Achievements and titles
- Personal bests: 100 m: 10.18 s NR, NJR (Kuching 2016) 200 m: 20.90 s NJR (Kuala Lumpur 2017)

Medal record
Men's athletics
Representing Malaysia
Southeast Asian Games
| Gold medal – first place | 2017 Kuala Lumpur | 100 m |
| Silver medal – second place | 2019 Philippines | 4×100 m relay |
| Bronze medal – third place | 2023 Cambodia | 4×100 m relay |
Asian Junior Athletics Championships
| Gold medal – first place | 2016 Ho Chi Minh City | 100 m |
| Silver medal – second place | 2016 Ho Chi Minh City | 200 m |
| Silver medal – second place | 2016 Ho Chi Minh City | 4×100 m relay |
ASEAN School Games
| Gold medal – first place | 2015 Bandar Seri Begawan | 4×100 m relay |
| Silver medal – second place | 2015 Bandar Seri Begawan | 200 m |
| Silver medal – second place | 2015 Bandar Seri Begawan | 4×400 m relay |

= Khairul Hafiz Jantan =

Malaysian sprinter (born 1998)

Khairul Hafiz bin Jantan (born 22 July 1998) is a Malaysian sprinter, competing in events ranging from 100 metres to 400 metres.

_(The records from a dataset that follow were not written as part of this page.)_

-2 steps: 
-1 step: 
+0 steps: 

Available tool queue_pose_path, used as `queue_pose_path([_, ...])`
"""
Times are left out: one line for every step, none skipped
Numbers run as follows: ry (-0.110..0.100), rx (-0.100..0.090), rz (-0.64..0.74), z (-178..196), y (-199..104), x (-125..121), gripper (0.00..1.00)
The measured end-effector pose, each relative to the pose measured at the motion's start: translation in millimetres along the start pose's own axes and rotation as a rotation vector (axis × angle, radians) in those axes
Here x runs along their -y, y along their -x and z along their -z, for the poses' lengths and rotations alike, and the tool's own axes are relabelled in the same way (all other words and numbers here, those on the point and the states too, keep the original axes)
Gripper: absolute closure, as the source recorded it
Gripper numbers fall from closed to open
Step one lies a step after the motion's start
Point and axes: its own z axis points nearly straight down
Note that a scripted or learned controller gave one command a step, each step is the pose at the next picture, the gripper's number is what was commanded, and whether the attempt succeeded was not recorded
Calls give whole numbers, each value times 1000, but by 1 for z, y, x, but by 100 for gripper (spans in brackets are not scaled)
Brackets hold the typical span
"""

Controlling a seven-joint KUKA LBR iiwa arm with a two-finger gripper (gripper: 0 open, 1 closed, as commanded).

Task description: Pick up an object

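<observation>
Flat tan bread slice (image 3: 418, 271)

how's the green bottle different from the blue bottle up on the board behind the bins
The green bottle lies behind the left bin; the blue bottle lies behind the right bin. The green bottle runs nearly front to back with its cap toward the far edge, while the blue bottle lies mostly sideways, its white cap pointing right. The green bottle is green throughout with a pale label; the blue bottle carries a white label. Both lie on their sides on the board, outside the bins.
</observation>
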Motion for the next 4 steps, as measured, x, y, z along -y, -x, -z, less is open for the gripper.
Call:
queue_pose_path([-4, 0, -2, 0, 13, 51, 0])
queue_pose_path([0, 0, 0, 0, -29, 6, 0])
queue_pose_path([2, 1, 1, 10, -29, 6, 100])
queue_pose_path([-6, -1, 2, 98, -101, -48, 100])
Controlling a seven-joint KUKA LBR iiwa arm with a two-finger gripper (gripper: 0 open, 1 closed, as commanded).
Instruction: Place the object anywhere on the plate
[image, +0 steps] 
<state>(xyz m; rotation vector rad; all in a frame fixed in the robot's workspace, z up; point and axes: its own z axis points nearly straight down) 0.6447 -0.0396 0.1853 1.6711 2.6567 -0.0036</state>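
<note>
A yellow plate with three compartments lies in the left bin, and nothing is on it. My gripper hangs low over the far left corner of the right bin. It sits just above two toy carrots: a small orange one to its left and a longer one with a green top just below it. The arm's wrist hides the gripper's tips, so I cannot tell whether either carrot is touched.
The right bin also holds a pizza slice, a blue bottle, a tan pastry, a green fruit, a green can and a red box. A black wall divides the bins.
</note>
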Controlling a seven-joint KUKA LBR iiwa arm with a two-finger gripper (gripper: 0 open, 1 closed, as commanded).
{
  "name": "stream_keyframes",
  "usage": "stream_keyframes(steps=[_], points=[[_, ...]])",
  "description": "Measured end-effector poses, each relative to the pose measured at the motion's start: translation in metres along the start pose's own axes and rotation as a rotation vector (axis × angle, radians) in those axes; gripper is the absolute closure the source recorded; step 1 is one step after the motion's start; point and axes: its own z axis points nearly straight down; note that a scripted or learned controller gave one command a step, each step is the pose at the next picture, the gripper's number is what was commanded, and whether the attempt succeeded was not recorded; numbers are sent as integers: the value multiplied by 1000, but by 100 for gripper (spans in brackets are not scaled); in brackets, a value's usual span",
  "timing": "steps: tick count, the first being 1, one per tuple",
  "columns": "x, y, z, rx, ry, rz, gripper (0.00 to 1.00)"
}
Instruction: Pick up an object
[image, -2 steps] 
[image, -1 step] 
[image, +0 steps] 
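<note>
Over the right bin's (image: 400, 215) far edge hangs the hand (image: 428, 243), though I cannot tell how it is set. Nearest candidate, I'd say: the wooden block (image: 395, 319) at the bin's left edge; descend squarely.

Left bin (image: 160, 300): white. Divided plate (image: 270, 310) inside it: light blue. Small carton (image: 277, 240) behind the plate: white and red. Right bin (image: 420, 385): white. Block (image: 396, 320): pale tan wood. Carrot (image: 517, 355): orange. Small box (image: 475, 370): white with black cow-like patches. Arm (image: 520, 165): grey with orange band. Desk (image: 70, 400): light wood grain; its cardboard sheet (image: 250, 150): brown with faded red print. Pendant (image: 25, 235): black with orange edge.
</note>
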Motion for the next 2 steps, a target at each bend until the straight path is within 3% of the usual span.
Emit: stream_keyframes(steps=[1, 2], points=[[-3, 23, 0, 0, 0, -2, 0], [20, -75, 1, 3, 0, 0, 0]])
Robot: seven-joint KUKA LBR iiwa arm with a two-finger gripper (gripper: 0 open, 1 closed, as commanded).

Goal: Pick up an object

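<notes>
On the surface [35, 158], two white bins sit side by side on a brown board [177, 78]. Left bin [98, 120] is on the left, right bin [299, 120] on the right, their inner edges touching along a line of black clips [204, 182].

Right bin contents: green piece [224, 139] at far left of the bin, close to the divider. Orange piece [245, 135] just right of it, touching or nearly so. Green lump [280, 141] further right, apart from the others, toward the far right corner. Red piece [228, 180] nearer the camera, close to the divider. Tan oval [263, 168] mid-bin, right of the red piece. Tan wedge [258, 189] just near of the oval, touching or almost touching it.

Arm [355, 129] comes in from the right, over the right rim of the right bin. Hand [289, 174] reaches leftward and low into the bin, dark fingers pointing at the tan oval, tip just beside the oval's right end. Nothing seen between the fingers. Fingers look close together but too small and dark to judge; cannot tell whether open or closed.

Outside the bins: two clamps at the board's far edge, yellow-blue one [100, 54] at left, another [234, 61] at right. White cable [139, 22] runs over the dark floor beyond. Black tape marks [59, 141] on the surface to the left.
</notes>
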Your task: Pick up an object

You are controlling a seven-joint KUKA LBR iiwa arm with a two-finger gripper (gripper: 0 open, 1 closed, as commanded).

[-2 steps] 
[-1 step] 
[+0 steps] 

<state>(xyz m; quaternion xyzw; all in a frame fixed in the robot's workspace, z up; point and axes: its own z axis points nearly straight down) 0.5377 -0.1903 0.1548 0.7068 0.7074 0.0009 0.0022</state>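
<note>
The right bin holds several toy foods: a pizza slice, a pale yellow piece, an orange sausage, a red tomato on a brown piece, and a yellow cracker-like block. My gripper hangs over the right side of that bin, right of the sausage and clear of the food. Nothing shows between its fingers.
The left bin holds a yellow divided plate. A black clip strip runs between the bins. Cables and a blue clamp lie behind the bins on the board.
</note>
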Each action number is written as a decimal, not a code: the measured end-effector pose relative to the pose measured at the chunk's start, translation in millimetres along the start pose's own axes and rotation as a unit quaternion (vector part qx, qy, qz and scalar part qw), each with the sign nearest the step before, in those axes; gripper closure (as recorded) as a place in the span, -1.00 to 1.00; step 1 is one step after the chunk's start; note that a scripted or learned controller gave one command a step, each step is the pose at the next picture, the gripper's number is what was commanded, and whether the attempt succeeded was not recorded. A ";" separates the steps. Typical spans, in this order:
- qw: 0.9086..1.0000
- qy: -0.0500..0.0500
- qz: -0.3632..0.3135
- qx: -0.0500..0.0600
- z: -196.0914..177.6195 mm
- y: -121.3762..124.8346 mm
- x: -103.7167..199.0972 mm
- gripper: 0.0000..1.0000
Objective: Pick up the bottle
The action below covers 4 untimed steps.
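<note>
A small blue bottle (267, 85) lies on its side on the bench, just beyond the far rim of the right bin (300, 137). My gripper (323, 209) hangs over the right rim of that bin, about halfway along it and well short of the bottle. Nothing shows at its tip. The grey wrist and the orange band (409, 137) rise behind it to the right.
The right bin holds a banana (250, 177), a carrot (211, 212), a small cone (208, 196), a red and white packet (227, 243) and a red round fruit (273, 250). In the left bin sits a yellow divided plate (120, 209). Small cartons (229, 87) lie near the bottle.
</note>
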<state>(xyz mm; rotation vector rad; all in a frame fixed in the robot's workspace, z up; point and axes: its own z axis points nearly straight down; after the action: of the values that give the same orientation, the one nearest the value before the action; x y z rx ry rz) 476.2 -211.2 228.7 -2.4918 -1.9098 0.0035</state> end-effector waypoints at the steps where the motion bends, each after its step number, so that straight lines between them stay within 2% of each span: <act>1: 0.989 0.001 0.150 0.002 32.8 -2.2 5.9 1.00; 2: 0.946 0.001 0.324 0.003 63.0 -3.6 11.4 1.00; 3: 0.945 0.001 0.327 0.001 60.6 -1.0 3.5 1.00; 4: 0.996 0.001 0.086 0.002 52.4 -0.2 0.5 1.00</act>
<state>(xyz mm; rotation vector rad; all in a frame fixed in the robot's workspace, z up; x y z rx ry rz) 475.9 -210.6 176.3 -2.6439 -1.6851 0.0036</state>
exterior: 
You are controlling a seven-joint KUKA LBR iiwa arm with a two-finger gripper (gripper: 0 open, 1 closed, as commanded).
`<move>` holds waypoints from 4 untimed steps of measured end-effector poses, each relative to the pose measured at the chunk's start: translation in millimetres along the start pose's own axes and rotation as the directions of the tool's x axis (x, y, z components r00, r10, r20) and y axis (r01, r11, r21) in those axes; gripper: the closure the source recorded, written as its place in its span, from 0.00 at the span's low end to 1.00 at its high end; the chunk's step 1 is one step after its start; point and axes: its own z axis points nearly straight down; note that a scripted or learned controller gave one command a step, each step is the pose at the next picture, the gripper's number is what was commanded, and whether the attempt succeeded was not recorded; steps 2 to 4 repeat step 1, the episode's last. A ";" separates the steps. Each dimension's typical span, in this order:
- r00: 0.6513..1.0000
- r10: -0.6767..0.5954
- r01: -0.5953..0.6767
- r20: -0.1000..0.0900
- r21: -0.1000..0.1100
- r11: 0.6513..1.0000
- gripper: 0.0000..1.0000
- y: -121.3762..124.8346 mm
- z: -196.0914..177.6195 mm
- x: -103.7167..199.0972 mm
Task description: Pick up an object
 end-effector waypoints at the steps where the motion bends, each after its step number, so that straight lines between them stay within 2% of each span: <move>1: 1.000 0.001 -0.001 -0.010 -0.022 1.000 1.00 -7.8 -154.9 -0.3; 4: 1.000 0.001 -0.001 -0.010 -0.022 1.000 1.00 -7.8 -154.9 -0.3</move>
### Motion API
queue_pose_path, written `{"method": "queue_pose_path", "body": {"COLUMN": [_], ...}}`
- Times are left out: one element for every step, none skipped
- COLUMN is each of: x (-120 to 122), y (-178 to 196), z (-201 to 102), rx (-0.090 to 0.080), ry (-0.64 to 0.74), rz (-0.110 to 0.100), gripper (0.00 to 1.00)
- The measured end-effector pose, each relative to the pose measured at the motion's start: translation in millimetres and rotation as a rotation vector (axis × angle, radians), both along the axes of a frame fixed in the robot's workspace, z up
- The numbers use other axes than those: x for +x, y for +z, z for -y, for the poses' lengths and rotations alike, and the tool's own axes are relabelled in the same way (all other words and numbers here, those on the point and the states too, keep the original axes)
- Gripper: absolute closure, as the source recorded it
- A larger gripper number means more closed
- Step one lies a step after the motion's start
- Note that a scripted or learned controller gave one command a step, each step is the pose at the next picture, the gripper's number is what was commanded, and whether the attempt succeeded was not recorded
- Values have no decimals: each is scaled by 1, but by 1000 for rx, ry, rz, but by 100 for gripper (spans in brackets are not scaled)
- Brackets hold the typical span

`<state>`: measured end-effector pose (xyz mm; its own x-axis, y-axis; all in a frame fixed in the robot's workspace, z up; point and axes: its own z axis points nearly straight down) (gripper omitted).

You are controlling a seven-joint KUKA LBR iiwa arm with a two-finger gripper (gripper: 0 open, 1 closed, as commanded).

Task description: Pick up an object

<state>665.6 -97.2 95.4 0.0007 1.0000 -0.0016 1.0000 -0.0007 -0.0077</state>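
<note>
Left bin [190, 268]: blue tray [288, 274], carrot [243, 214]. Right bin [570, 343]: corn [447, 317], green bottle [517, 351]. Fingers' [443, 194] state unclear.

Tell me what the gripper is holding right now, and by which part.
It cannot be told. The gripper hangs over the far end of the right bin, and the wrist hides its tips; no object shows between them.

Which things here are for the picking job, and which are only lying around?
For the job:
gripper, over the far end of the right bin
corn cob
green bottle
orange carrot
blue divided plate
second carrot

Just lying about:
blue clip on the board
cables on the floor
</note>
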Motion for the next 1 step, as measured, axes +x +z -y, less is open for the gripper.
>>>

He was the former Malaysian 100 metres outdoor record holder with a time of 10.18 seconds.
Khairul Hafiz, representing home state Malacca, had broken the record set by Watson Nyambek (10.38 set in 1998) during the Malaysia Games in Kuching in 2016. His personal best of 20.90 seconds in the 200 metres was the Malaysian national junior record.